*** PROVIDED INFORMATION ***

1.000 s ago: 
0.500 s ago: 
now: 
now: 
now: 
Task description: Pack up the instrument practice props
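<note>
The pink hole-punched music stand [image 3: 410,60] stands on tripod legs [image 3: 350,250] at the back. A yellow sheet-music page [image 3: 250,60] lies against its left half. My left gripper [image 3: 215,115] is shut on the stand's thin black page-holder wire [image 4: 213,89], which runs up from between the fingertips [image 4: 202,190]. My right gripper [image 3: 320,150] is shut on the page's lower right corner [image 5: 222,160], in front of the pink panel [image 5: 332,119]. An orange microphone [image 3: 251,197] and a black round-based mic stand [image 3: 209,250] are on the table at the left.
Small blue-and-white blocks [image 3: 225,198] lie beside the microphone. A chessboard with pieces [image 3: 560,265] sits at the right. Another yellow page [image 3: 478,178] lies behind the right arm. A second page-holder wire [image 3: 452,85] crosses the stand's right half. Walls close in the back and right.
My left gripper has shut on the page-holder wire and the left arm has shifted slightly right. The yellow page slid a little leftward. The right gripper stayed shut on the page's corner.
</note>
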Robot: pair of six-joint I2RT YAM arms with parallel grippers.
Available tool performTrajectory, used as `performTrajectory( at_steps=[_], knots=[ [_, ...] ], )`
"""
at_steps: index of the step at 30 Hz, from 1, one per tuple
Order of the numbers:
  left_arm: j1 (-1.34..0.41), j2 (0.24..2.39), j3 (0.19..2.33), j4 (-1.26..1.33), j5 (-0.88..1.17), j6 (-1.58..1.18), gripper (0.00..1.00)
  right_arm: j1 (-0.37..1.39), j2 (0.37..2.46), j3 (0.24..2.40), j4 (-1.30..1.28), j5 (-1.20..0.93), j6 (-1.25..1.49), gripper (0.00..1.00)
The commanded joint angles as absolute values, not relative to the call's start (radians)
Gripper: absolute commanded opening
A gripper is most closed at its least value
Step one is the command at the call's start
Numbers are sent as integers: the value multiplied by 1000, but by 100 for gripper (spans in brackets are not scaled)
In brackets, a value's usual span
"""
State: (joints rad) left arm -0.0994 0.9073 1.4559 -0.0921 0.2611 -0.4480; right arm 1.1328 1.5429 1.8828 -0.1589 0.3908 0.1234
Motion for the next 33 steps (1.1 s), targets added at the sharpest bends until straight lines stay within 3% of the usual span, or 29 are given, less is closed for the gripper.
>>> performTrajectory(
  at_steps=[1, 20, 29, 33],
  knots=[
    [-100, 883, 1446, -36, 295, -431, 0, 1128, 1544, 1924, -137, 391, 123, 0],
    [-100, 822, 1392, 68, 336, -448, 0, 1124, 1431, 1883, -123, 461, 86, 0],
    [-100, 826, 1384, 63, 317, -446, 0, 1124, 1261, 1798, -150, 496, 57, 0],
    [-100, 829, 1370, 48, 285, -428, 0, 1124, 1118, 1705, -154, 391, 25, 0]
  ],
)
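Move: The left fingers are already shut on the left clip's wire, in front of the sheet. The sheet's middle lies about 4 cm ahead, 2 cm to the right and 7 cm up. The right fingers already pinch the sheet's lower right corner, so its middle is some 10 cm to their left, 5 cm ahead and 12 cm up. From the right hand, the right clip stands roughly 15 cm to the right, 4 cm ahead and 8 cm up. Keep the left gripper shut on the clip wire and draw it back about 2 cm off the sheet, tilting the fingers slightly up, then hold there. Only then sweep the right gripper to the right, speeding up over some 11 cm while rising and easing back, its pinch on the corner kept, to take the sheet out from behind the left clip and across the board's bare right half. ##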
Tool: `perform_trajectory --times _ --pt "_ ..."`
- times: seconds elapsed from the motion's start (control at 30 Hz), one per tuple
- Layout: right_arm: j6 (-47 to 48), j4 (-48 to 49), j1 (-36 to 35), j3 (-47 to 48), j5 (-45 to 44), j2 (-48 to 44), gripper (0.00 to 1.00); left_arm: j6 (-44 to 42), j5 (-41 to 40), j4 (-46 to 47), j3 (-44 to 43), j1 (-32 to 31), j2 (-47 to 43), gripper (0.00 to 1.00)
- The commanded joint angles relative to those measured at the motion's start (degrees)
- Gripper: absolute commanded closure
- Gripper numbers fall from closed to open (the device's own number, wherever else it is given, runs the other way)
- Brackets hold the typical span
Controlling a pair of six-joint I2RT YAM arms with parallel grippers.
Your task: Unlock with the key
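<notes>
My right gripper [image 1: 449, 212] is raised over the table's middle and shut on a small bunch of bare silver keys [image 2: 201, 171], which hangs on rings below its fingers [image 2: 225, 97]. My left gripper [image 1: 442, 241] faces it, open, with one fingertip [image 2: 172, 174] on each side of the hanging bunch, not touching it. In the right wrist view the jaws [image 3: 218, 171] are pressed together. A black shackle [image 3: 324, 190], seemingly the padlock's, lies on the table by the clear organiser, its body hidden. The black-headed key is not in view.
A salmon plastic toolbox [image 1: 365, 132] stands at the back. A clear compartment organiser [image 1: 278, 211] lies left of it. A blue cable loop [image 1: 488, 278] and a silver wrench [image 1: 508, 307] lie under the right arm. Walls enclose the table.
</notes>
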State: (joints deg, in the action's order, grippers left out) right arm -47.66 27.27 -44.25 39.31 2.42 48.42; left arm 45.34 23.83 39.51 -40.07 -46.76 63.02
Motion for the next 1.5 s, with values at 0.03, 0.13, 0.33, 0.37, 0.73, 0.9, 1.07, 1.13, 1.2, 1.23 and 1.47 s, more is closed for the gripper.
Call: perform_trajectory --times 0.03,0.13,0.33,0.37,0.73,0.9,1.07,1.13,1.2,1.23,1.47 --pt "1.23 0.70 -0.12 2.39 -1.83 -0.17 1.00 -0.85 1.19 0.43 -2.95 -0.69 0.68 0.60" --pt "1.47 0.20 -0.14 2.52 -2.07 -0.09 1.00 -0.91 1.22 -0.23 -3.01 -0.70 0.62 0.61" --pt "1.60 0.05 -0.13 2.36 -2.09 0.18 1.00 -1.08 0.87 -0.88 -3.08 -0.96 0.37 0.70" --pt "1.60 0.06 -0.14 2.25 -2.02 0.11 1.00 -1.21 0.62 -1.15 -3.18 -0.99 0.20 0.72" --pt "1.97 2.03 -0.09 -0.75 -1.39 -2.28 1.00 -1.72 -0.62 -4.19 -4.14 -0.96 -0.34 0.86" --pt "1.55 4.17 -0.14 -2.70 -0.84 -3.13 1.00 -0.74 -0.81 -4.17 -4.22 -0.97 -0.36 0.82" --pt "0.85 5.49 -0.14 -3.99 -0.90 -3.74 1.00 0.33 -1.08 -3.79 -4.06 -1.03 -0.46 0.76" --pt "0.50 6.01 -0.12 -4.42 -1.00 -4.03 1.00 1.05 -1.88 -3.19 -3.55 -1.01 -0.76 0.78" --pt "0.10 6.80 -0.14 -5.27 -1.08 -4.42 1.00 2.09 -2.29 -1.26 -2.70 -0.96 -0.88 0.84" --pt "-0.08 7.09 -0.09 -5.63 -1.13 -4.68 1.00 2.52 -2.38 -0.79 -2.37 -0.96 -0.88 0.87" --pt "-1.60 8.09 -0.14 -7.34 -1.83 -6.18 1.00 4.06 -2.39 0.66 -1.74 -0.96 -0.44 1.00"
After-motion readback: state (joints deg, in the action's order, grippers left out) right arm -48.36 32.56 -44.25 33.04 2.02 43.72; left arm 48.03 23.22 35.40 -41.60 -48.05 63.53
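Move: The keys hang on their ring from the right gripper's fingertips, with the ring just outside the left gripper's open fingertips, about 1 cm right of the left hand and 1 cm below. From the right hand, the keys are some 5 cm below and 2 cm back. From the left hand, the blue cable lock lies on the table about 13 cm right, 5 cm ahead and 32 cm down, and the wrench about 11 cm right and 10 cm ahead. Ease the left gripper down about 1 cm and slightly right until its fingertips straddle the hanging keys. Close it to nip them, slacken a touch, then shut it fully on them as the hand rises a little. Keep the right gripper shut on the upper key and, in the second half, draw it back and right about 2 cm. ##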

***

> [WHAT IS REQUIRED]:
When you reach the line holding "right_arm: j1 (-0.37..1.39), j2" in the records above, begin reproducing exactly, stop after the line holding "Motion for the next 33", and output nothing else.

> [FINAL ANSWER]:
  right_arm: j1 (-0.37..1.39), j2 (0.37..2.46), j3 (0.24..2.40), j4 (-1.30..1.28), j5 (-1.20..0.93), j6 (-1.25..1.49), gripper (0.00..1.00)
The commanded joint angles as absolute values, not relative to the call's start (radians)
Gripper: absolute commanded opening
A gripper is most closed at its least value
Step one is the command at the call's start
Numbers are sent as integers: the value multiplied by 1000, but by 100 for gripper (spans in brackets are not scaled)
In brackets, a value's usual span
"""
State: (joints rad) left arm -0.0994 0.9073 1.4559 -0.0921 0.2611 -0.4480; right arm 1.1328 1.5429 1.8828 -0.1589 0.3908 0.1234
Motion for the next 33 steps (1.1 s), targets added at the sharpest bends until straight lines stay within 3% of the usual span, or 29 are given, less is closed for the gripper.

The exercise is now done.